[PROBLEM REQUIREMENTS]
Wherever the word "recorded" occurs in the listing, copy the whole line.

* * * * *

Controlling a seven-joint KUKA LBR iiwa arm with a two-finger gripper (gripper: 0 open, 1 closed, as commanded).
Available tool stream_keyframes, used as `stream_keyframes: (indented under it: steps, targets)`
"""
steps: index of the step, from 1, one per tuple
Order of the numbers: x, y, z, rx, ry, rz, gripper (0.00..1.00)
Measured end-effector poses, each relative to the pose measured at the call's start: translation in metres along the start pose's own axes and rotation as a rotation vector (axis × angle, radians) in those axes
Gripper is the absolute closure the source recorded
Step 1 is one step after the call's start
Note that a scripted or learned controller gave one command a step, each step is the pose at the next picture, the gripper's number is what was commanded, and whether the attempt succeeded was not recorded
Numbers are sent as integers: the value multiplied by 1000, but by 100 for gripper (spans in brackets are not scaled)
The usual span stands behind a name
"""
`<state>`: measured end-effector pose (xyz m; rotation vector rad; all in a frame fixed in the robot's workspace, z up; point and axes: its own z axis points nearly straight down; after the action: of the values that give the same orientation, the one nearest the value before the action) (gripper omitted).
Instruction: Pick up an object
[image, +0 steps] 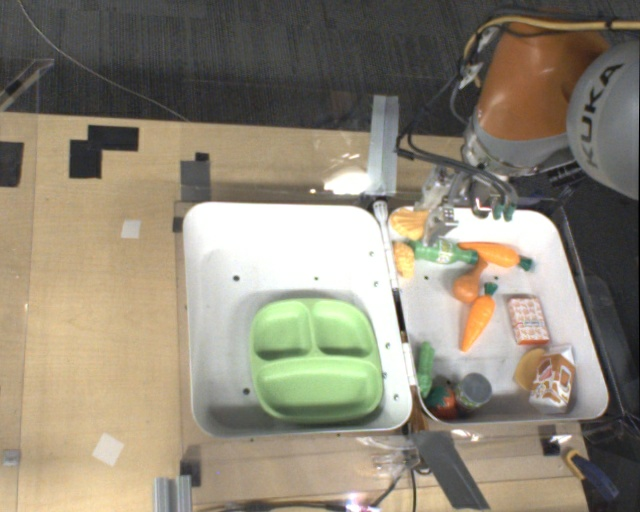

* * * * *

[RESULT OF THE EXERCISE]
Gripper is the absolute closure the source recorded
Note that a scripted or learned controller gave one command a step, each step is the pose at the next picture, the gripper's number is what was commanded, and whether the attempt succeeded was not recorded

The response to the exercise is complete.